Uma boa ação se paga com outra.




O Galo e a Pérola

 


O Galo e a Pérola

Esopo

    Um galo estava ciscando, procurando o que comer no terreiro, quando encontrou uma pérola. Ele então pensou:

— Se fosse um joalheiro que te encontrasse, ia ficar feliz. Mas para mim uma pérola de nada serve; seria muito melhor encontrar algo de comer.

    Deixou a pérola onde estava e se foi, para procurar alguma coisa que lhe servisse de alimento.


    Moral da História.

Às vezes, o que é precioso para um não tem valor para outro.





A Raposa e as Uvas

 



A Raposa e as Uvas

Esopo

    Uma raposa passou embaixo de uma parreira carregada de lindas uvas. Ficou com muita vontade de comer aquelas uvas. Deu muitos saltos, tentou subir na parreira, mas não conseguiu. Depois

de muito tentar, foi-se embora dizendo:

— Eu nem estou ligando para as uvas. Elas estão verdes mesmo…

Moral da história

Quem desdenha quer comprar.




14 setembro, 2020

O GALO E RAPOSA

Peças de Teatro - O Galo e a Raposa - Artigonal


O GALO E RAPOSA

    O galo e as galinhas viram que lá longe vinha uma raposa. Empoleiraram-se na árvore mais próxima, para escapar da inimiga.

 Com sua esperteza, a raposa chegou perto da árvore e se dirigiu a eles:

 — Ora, meus amigos, podem descer daí. Não sabem que foi decretada a paz entre os animais?  Desçam e vamos festejar esse dia tão feliz!

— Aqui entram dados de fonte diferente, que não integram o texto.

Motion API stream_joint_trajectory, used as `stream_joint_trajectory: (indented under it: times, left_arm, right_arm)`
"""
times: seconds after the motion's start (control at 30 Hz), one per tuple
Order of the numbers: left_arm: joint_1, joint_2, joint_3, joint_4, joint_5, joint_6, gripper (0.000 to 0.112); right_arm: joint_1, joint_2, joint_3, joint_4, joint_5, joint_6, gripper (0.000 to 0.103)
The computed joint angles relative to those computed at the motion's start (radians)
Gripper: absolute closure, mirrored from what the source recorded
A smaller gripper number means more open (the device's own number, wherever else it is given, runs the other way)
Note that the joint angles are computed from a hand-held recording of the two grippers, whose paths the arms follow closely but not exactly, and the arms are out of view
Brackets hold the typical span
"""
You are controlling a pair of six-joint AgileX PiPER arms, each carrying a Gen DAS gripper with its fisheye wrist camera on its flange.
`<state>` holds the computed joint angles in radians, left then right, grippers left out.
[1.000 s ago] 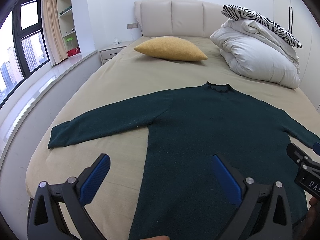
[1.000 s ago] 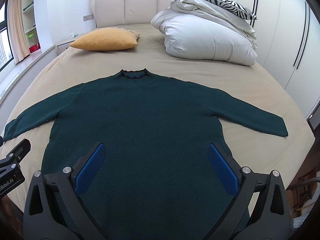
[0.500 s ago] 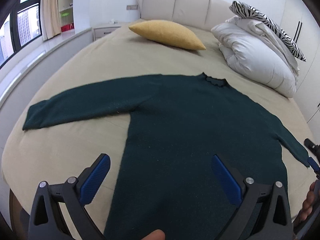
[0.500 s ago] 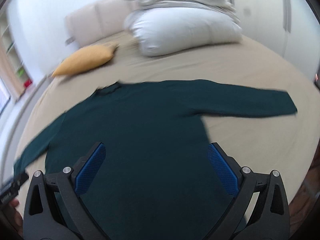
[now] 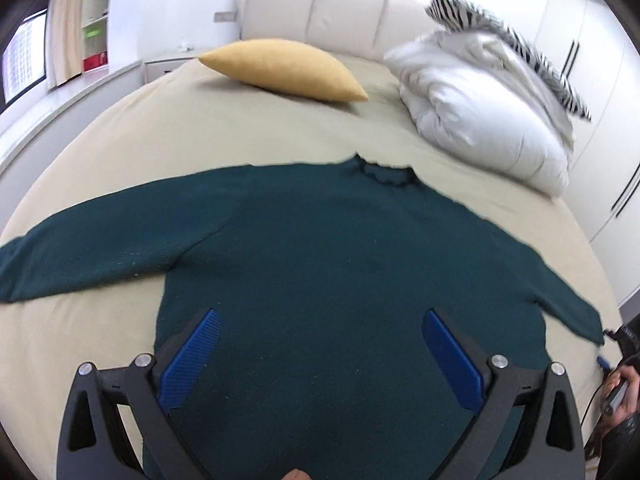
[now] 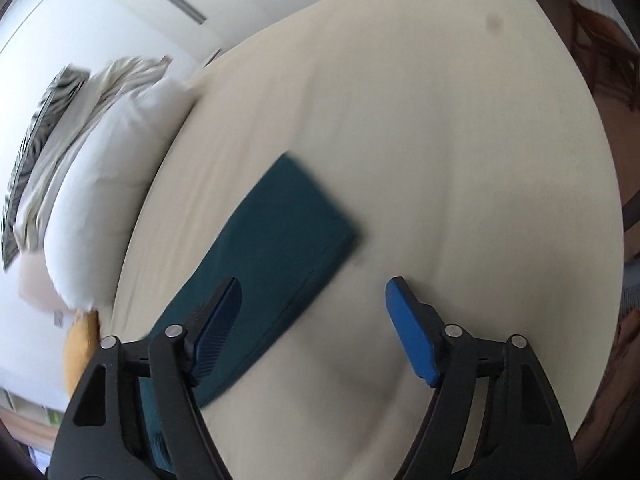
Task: Fold small clothes
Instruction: 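Grasp the sweater sleeve cuff nearest the right tool with the right tool, then fold the held sleeve across the sweater body and open the right tool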
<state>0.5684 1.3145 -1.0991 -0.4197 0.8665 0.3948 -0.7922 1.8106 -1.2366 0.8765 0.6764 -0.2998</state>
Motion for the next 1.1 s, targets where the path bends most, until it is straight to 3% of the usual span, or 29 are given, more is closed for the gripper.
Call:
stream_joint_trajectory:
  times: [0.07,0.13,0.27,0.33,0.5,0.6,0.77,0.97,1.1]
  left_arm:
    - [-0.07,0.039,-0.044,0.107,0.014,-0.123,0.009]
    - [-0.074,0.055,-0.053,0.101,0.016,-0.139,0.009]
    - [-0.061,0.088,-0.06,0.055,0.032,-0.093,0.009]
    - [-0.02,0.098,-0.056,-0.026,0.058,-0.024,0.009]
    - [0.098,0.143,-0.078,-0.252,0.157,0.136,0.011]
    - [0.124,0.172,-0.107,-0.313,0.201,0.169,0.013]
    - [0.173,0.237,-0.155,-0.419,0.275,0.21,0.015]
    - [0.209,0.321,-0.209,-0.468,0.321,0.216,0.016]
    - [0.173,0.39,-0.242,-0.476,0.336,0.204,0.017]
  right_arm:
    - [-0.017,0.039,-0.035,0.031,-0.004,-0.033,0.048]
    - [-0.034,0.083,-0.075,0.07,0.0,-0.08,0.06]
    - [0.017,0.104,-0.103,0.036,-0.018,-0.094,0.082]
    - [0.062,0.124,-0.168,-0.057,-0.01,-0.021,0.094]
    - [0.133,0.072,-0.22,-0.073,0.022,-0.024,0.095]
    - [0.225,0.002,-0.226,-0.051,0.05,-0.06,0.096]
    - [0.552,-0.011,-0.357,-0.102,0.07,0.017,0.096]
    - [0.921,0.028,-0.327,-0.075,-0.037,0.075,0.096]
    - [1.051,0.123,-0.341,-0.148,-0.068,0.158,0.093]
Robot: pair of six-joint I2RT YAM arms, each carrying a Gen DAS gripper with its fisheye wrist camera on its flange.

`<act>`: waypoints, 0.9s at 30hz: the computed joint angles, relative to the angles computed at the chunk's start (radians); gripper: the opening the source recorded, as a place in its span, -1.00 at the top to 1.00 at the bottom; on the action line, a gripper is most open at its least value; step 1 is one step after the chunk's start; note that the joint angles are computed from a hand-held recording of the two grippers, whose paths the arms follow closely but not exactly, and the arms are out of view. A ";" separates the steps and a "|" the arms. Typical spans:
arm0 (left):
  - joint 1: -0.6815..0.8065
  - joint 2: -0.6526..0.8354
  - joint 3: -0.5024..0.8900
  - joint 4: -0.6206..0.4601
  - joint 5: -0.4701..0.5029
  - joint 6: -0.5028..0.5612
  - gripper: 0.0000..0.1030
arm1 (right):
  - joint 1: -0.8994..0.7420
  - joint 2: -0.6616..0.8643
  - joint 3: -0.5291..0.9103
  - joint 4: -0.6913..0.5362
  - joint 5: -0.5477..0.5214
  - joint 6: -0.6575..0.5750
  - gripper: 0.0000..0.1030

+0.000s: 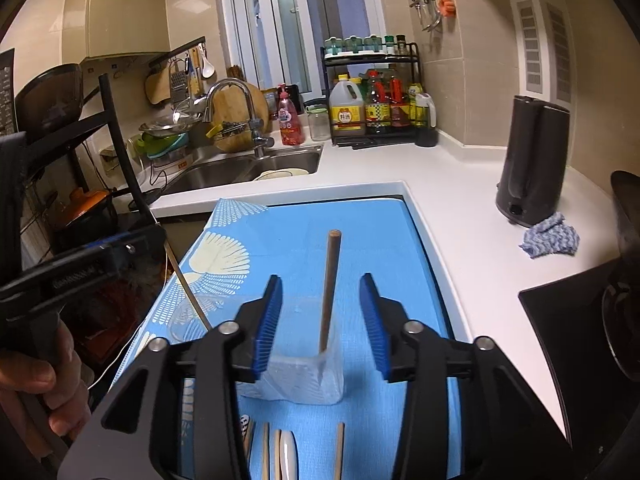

 Mas o galo, que também não era tolo, respondeu:

 — Que boas notícias! Mas estou vendo daqui de cima alguns cães que estão chegando. Decerto eles também vão querer festejar.

 A raposa mais que depressa foi saindo:

 — Olha, é melhor que eu vá andando. Os cães podem não saber da novidade e querer me atacar.


Moral da História:  É preciso ter cuidado com amizades repentinas.